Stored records
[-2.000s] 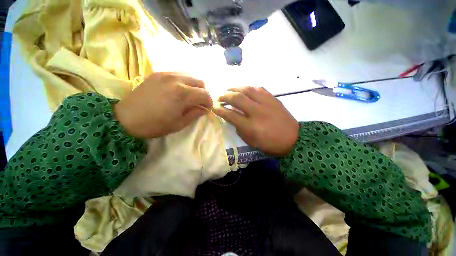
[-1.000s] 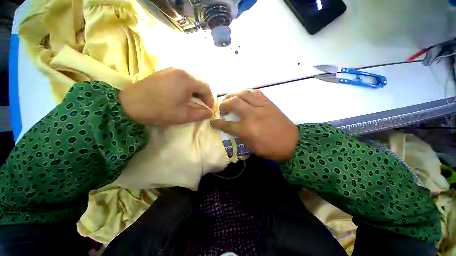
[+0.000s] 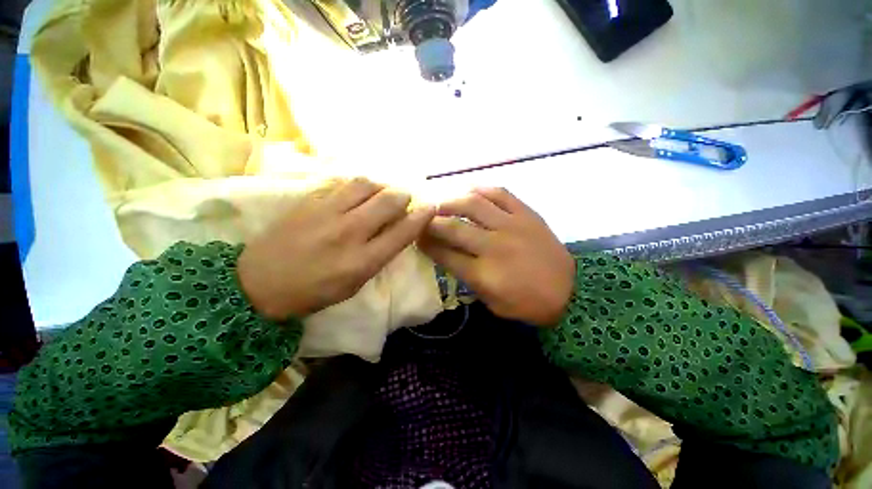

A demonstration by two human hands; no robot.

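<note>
A pale yellow gathered cloth lies heaped on the table at the left and runs under my hands to the table's front edge. My left hand holds the cloth, its fingertips pinched at the edge. My right hand meets it there, thumb and fingers closed on the same edge. The fingertips nearly touch; what lies between them is hidden. A narrow yellow strip hangs below my right hand over the table edge. A thin thread loop hangs under it.
The sewing machine head is above my hands. Blue-handled thread snips lie at the right. A black flat device lies at the back. A measuring strip runs along the front edge. More yellow cloth is below the table at right.
My left hand has moved down and now lies flatter, with its fingers towards my right hand. More of the cloth at the left lies spread above my left hand.
</note>
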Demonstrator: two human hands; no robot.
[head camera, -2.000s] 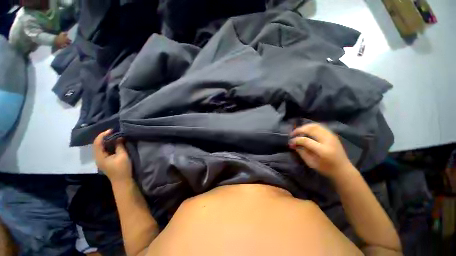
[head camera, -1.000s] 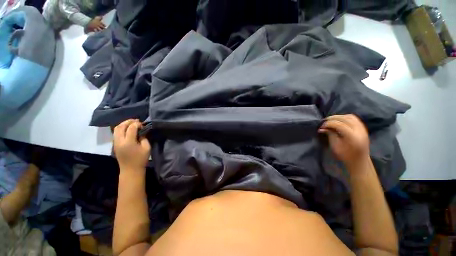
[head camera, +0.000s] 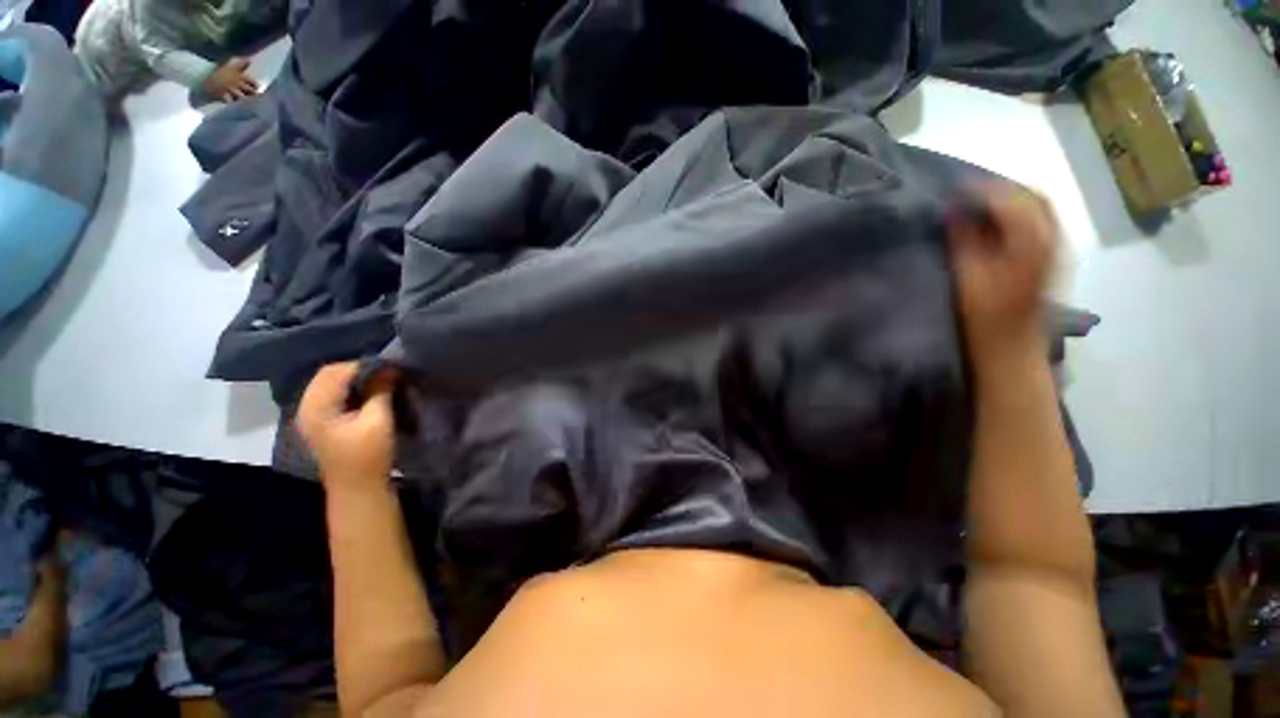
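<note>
A dark grey jacket or coat (head camera: 562, 281) lies in a soft heap across the white table and over its front edge. Its shinier lining (head camera: 660, 463) faces up nearest me. My left hand (head camera: 348, 421) is closed on the garment's edge at the left. My right hand (head camera: 1004, 253) is blurred and holds the same edge, raised at the right. The edge runs taut on a slant between both hands. My right fingertips are too blurred to see clearly.
The white table (head camera: 1172, 337) has a curved front edge. More dark garments (head camera: 407, 98) lie at the back and left. An open carton (head camera: 1144, 133) stands far right. A padded blue and grey seat (head camera: 49, 168) and a small child's hand (head camera: 229, 80) are at left.
My right hand has moved up and away from me, lifting the garment's edge and exposing more lining. My left hand keeps its hold. The small item on the table at right is now hidden.
</note>
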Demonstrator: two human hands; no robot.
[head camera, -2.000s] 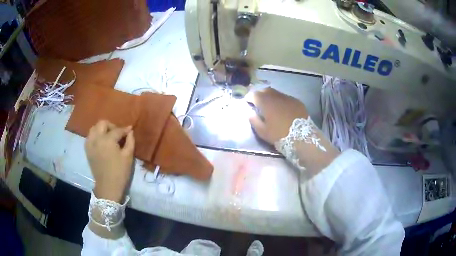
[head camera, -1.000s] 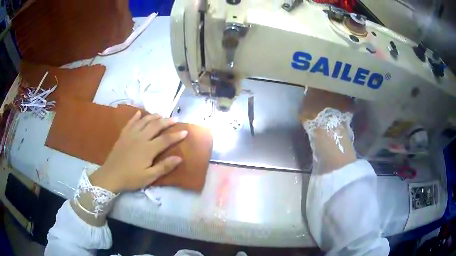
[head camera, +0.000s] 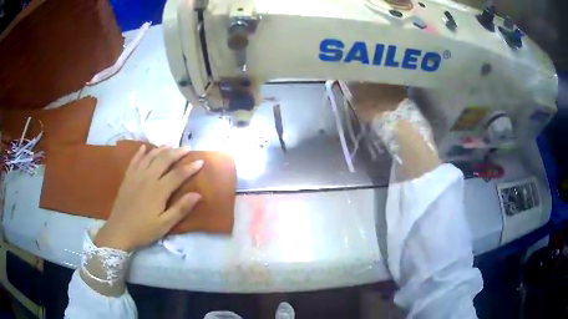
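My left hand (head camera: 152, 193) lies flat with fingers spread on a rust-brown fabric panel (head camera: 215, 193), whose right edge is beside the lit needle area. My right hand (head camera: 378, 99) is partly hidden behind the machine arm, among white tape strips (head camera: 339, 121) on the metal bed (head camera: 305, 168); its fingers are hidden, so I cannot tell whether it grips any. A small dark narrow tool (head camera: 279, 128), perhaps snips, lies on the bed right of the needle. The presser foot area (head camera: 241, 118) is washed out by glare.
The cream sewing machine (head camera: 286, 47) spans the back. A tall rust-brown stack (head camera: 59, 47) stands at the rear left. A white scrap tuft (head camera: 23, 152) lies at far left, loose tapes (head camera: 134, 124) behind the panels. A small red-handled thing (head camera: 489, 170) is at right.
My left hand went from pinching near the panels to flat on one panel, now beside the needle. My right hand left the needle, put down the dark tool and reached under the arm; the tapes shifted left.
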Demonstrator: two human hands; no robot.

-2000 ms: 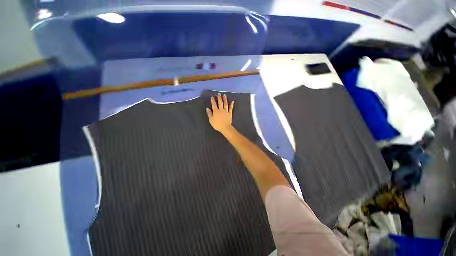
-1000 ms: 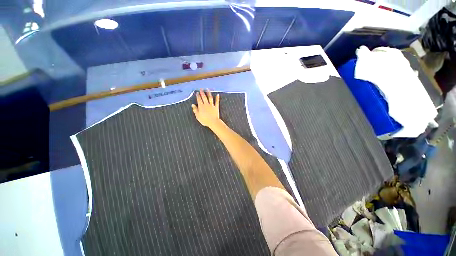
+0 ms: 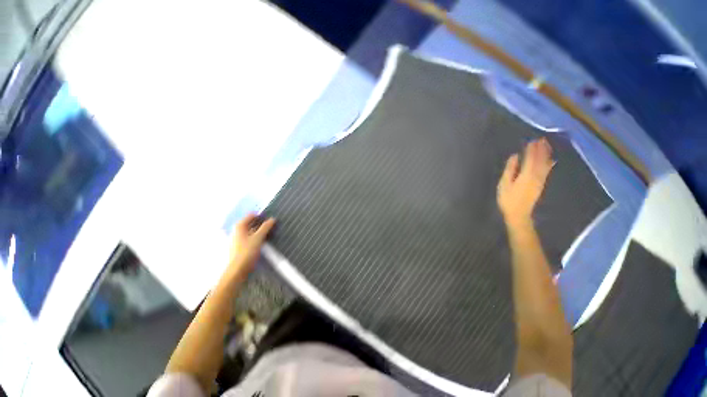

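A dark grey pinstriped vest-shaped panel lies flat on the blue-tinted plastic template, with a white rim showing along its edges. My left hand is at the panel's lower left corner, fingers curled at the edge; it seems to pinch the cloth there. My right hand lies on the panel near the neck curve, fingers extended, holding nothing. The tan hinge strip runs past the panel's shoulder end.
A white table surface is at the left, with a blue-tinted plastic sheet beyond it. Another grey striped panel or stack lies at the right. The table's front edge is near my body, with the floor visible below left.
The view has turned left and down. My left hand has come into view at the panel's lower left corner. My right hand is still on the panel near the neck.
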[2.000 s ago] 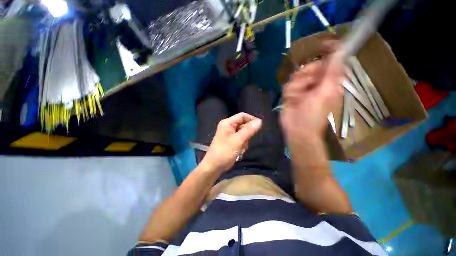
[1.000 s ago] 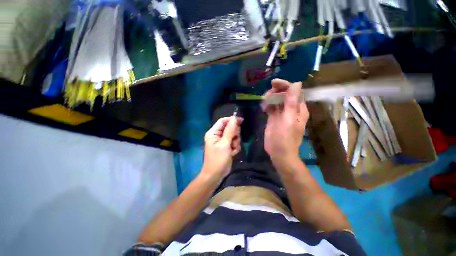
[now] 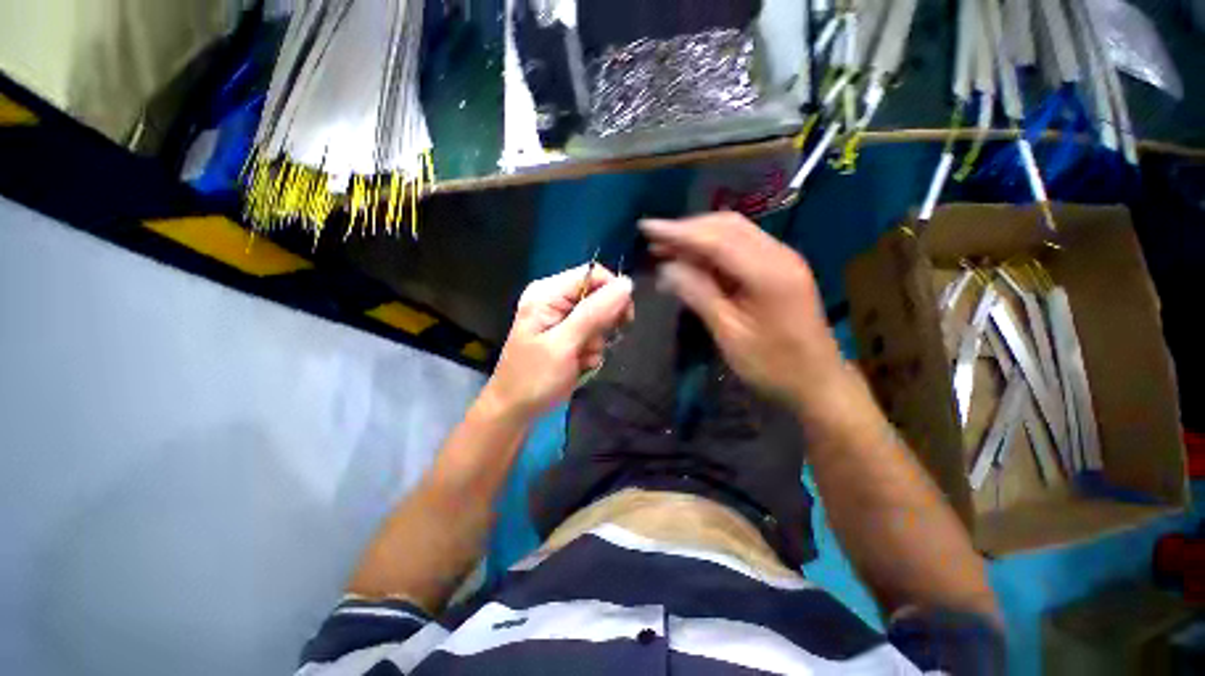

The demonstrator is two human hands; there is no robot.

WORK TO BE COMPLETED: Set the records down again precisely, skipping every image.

RESULT:
[-2.000s] 
[-1.000s] 
[+0.000s] 

A demonstration by two human hands; no robot.

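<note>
A pale yellow gathered cloth lies heaped on the table at the left and runs under my hands to the table's front edge. My left hand holds the cloth, its fingertips pinched at the edge. My right hand meets it there, thumb and fingers closed on the same edge. The fingertips nearly touch; what lies between them is hidden. A narrow yellow strip hangs below my right hand over the table edge. A thin thread loop hangs under it.
The sewing machine head is above my hands. Blue-handled thread snips lie at the right. A black flat device lies at the back. A measuring strip runs along the front edge. More yellow cloth is below the table at right.
My left hand has moved down and now lies flatter, with its fingers towards my right hand. More of the cloth at the left lies spread above my left hand.
</note>
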Demonstrator: two human hands; no robot.
[head camera, -2.000s] 
[head camera, -1.000s] 
[head camera, +0.000s] 
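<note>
A dark grey jacket or coat (head camera: 562, 281) lies in a soft heap across the white table and over its front edge. Its shinier lining (head camera: 660, 463) faces up nearest me. My left hand (head camera: 348, 421) is closed on the garment's edge at the left. My right hand (head camera: 1004, 253) is blurred and holds the same edge, raised at the right. The edge runs taut on a slant between both hands. My right fingertips are too blurred to see clearly.
The white table (head camera: 1172, 337) has a curved front edge. More dark garments (head camera: 407, 98) lie at the back and left. An open carton (head camera: 1144, 133) stands far right. A padded blue and grey seat (head camera: 49, 168) and a small child's hand (head camera: 229, 80) are at left.
My right hand has moved up and away from me, lifting the garment's edge and exposing more lining. My left hand keeps its hold. The small item on the table at right is now hidden.
</note>
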Demonstrator: two human hands; no robot.
[head camera, -2.000s] 
[head camera, -1.000s] 
[head camera, +0.000s] 
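My left hand (head camera: 152, 193) lies flat with fingers spread on a rust-brown fabric panel (head camera: 215, 193), whose right edge is beside the lit needle area. My right hand (head camera: 378, 99) is partly hidden behind the machine arm, among white tape strips (head camera: 339, 121) on the metal bed (head camera: 305, 168); its fingers are hidden, so I cannot tell whether it grips any. A small dark narrow tool (head camera: 279, 128), perhaps snips, lies on the bed right of the needle. The presser foot area (head camera: 241, 118) is washed out by glare.
The cream sewing machine (head camera: 286, 47) spans the back. A tall rust-brown stack (head camera: 59, 47) stands at the rear left. A white scrap tuft (head camera: 23, 152) lies at far left, loose tapes (head camera: 134, 124) behind the panels. A small red-handled thing (head camera: 489, 170) is at right.
My left hand went from pinching near the panels to flat on one panel, now beside the needle. My right hand left the needle, put down the dark tool and reached under the arm; the tapes shifted left.
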Demonstrator: two human hands; no robot.

-2000 ms: 
-1000 ms: 
+0 ms: 

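A dark grey pinstriped vest-shaped panel lies flat on the blue-tinted plastic template, with a white rim showing along its edges. My left hand is at the panel's lower left corner, fingers curled at the edge; it seems to pinch the cloth there. My right hand lies on the panel near the neck curve, fingers extended, holding nothing. The tan hinge strip runs past the panel's shoulder end.
A white table surface is at the left, with a blue-tinted plastic sheet beyond it. Another grey striped panel or stack lies at the right. The table's front edge is near my body, with the floor visible below left.
The view has turned left and down. My left hand has come into view at the panel's lower left corner. My right hand is still on the panel near the neck.
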[2.000 s ago] 
[1.000 s ago] 
[now] 

The demonstrator is two human hands; there is no robot.

This response is done.